Ahora bien, esa libertad puede ser objeto de preferencia o elección. Según Risieri Frondizi, preferir no implica un conocimiento acerca del valor de algo que buscamos. Se trata de un acto que no demanda ningún razonamiento serio, menos todavía profundo; al contrario, puede obedecer a reacciones instintivas. El elector tiene un tipo de actitud que resulta diferente. Antes de adoptar alguna determinación, esa persona discurre sobre su carácter superior, puesto que las otras propuestas quedarán relegadas. Su juicio final será, por tanto, el producto de una deliberación que sea convincente. Así, en su criterio, el simple gusto no es fundamental para orientarlo al respecto ni, peor aún, a los semejantes.
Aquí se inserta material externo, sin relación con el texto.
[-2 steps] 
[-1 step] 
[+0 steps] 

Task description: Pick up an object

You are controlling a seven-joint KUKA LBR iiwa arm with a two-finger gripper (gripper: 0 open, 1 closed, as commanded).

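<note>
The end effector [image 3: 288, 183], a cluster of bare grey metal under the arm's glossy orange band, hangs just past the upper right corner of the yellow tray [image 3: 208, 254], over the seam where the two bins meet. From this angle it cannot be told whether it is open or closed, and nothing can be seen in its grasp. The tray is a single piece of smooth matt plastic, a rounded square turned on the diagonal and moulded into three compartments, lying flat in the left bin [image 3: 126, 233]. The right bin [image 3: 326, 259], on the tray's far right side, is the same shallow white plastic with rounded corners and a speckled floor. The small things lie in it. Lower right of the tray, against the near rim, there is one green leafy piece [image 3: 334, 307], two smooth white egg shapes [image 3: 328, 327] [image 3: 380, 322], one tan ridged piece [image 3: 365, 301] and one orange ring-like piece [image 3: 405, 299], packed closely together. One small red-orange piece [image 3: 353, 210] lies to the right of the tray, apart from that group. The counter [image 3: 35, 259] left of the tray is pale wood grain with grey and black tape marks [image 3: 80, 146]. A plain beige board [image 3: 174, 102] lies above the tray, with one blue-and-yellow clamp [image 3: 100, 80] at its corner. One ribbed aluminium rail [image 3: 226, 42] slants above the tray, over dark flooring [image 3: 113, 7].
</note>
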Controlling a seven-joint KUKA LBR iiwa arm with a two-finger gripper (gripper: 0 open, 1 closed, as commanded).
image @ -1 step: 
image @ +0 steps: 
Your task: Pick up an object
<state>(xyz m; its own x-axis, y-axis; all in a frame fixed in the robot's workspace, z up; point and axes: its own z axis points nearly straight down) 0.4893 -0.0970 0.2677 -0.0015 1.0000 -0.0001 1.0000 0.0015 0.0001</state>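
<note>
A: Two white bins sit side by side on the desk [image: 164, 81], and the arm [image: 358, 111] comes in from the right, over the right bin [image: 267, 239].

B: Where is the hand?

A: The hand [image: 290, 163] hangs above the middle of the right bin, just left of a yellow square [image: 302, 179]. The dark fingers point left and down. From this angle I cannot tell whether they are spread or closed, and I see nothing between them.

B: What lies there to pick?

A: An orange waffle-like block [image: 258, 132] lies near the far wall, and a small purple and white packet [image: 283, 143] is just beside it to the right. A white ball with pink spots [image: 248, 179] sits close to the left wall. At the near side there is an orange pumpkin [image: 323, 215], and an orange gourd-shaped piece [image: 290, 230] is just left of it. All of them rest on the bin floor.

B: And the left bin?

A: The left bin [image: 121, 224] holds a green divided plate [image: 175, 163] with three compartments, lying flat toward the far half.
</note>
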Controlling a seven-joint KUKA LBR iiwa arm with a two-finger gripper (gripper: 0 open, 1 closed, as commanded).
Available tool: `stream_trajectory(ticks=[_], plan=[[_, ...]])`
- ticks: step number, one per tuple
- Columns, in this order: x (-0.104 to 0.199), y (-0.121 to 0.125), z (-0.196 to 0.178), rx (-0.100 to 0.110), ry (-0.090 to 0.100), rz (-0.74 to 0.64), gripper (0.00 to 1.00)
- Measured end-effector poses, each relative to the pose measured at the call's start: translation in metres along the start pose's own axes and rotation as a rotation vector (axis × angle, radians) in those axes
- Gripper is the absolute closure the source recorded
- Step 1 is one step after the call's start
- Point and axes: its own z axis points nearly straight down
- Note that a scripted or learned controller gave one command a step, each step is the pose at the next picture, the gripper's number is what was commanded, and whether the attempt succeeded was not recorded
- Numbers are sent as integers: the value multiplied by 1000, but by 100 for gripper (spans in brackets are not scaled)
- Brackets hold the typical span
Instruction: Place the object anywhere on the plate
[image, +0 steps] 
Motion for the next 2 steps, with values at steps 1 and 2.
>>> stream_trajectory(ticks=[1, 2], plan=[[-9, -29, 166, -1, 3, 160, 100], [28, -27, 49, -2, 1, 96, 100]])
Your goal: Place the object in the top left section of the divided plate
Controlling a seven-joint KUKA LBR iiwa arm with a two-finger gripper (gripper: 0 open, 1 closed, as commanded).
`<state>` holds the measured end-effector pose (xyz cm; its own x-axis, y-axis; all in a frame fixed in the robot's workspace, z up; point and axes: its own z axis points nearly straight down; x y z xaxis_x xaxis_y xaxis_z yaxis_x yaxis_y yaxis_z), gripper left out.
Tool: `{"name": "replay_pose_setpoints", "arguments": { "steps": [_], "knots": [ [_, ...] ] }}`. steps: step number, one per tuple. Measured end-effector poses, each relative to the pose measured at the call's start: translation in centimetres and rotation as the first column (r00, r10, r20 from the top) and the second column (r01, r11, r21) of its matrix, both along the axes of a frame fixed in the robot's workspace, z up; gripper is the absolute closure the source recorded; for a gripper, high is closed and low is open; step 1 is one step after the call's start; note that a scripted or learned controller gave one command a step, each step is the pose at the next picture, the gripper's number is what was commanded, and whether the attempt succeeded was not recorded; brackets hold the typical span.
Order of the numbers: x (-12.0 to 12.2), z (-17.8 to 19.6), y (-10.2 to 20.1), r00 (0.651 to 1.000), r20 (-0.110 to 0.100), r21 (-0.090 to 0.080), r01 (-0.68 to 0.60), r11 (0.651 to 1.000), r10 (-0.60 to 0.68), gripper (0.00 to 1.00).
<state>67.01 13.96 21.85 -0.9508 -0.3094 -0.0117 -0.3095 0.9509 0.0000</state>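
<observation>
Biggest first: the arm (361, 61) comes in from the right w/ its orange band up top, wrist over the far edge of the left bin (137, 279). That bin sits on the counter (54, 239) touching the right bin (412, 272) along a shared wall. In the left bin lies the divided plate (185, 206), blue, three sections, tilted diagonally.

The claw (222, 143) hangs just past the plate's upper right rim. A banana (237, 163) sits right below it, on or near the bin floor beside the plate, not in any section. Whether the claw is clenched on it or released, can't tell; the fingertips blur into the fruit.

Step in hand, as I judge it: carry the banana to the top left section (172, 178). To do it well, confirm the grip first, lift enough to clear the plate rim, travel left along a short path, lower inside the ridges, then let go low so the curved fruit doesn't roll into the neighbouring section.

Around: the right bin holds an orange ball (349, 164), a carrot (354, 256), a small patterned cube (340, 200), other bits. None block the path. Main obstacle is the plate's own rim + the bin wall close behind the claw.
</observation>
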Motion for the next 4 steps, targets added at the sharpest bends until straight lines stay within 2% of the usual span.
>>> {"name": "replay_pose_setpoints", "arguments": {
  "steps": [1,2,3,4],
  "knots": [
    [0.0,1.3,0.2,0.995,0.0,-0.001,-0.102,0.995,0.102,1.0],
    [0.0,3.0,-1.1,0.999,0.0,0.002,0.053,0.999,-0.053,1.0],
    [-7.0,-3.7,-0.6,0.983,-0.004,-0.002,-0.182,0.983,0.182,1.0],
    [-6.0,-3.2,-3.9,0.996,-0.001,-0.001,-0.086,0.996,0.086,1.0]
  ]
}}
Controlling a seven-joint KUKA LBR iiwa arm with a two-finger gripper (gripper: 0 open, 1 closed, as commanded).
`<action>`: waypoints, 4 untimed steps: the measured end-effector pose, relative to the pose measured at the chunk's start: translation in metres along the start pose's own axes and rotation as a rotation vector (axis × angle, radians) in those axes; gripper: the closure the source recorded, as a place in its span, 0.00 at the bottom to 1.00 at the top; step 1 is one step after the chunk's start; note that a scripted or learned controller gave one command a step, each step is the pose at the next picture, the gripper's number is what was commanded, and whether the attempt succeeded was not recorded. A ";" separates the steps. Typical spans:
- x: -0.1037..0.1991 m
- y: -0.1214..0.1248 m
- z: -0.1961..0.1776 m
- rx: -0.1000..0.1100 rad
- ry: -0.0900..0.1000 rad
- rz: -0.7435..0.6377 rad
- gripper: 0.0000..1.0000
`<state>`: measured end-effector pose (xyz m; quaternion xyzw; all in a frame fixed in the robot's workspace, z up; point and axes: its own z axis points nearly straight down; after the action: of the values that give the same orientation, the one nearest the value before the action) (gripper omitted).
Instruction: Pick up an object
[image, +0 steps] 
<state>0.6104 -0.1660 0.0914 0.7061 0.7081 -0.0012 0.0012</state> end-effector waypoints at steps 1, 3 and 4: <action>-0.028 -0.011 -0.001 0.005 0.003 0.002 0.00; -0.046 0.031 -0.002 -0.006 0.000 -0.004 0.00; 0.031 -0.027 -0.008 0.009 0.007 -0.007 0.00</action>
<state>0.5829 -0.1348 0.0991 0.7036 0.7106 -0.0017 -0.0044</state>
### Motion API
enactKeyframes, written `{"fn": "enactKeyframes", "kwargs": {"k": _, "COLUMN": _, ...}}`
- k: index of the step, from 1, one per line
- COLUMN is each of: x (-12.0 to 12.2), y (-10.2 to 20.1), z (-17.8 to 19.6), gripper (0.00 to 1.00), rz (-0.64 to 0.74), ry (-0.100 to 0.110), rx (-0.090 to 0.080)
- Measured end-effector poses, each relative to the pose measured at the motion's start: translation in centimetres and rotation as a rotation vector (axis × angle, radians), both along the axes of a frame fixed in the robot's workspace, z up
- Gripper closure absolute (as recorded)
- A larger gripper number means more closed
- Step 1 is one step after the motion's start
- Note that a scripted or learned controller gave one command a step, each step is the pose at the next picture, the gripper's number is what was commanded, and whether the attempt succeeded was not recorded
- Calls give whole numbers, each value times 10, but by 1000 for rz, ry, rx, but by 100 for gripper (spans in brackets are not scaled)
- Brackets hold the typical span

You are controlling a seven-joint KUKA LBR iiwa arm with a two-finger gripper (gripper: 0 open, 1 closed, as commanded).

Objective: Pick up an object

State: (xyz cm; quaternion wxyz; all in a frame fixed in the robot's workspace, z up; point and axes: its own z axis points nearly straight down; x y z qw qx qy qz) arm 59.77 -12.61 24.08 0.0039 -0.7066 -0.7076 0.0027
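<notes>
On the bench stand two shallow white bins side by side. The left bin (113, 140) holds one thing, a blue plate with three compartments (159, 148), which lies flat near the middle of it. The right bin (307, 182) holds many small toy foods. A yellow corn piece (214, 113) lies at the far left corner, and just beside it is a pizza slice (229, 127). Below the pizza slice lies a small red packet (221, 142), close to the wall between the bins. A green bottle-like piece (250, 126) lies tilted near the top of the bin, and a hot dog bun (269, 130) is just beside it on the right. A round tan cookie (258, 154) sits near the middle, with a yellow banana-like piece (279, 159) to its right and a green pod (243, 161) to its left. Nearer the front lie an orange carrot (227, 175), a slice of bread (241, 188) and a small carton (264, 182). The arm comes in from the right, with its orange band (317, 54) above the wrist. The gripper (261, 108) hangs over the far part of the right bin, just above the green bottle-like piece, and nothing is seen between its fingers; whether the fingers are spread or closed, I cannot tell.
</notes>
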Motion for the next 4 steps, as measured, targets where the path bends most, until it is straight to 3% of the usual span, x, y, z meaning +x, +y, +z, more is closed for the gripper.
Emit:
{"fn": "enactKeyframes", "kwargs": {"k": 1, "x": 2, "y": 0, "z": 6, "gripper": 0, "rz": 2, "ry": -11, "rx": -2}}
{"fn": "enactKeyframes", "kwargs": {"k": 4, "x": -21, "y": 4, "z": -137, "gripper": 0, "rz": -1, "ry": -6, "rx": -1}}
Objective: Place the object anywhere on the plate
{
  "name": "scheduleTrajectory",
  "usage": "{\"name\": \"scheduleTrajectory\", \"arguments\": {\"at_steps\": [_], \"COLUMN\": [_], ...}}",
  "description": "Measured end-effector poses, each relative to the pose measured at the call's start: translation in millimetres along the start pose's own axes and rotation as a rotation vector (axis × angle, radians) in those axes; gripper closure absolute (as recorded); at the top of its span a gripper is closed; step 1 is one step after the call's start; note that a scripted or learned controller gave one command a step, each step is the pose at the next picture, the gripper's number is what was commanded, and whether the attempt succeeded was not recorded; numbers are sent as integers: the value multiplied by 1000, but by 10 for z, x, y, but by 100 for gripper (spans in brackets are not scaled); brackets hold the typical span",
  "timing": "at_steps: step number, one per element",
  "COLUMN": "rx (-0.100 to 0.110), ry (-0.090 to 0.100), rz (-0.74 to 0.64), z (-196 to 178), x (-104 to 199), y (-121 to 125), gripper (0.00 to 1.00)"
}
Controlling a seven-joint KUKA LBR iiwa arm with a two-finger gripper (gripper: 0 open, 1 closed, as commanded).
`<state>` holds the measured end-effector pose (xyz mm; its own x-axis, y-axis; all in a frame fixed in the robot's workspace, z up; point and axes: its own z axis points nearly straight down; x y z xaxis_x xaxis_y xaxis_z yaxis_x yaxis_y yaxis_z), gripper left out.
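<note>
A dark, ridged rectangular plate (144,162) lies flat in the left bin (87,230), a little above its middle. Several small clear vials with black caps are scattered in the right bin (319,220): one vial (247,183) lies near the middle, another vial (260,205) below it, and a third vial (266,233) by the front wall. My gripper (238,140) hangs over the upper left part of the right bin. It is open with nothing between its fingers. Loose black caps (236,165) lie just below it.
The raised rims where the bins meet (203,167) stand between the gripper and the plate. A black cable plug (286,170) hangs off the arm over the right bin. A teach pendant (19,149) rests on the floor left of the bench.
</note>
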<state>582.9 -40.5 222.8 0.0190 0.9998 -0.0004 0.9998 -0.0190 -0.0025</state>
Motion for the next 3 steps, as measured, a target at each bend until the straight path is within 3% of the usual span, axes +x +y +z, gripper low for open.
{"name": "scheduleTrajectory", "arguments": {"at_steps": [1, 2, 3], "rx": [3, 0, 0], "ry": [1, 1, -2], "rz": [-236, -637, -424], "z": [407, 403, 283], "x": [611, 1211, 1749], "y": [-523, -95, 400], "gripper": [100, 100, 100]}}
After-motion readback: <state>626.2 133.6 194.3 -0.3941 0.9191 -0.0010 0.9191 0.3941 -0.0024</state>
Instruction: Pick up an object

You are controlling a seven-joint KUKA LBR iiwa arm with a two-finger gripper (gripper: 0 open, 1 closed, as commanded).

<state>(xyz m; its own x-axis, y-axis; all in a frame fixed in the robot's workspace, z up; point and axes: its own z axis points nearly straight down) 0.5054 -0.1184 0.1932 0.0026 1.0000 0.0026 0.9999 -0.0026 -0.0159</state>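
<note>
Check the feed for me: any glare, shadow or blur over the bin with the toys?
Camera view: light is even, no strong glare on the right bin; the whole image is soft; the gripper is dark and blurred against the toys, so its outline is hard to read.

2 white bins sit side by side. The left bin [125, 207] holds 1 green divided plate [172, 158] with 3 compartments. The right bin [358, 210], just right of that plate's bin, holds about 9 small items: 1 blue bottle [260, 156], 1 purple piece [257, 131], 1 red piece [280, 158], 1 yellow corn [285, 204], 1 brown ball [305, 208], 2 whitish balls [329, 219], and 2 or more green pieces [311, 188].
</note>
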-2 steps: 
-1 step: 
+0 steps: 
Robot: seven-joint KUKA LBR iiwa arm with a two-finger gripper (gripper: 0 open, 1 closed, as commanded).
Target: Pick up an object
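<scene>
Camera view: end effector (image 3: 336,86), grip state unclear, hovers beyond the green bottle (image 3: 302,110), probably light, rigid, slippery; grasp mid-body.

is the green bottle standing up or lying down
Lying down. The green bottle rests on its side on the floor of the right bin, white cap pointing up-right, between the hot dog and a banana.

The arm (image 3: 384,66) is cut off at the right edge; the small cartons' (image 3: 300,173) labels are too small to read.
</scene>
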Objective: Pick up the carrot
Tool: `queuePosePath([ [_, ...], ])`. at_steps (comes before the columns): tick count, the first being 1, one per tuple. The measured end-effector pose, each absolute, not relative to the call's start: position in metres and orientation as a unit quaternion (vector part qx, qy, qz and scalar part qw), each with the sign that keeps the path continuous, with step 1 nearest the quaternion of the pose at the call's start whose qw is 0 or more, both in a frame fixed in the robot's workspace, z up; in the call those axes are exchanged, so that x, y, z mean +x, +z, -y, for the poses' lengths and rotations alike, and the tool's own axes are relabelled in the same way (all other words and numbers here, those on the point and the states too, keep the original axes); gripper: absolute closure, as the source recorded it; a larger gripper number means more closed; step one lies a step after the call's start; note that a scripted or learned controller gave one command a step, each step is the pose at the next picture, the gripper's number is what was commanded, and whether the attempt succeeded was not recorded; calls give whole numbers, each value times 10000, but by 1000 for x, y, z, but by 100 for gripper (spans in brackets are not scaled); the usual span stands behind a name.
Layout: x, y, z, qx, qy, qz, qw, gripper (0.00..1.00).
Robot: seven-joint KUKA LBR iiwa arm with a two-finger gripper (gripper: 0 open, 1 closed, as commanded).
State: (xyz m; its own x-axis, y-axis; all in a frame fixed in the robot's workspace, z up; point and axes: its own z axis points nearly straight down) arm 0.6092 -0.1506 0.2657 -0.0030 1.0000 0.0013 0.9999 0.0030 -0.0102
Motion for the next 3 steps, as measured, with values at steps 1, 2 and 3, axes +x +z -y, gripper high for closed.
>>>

  Si atendemos esa distinción de Frondizi, está claro que preferir la libertad es insuficiente. Cuando el motivo de su escogimiento es tan rudimentario, privado del menor fundamento, no pesaría mucho perderla. Su amparo exige que haya una reflexión capaz de sustentar esa resolución en cualquier campo. Pero tampoco basta con que nos limitemos a elegir ese valor, pues, sin un sistema adecuado para su salvaguarda, nuestra toma de posición puede ser intrascendente. Correspondería, en consecuencia, que complementásemos esa elección con un compromiso: la defensa del liberalismo. Es la derivación razonable de respaldar una línea que sea indiscutiblemente contraria a toda servidumbre. No se halla otra doctrina que nos depare lo necesario para consolidar ese impulso de soberanía, esa propensión favorable a nuestra felicidad. Aclaro que esto no debe ser entendido como una invitación al fanatismo. Los seguidores de esta indeseable calaña no guardan relación con nuestra postura. La condición de hombres libres conlleva también ese deber, propio del sujeto a quien no gobiernan las vísceras.

Nota pictórica. El juego de la morra es una obra que pertenece a Johann Liss (1597 o 1590–1631 o 1627).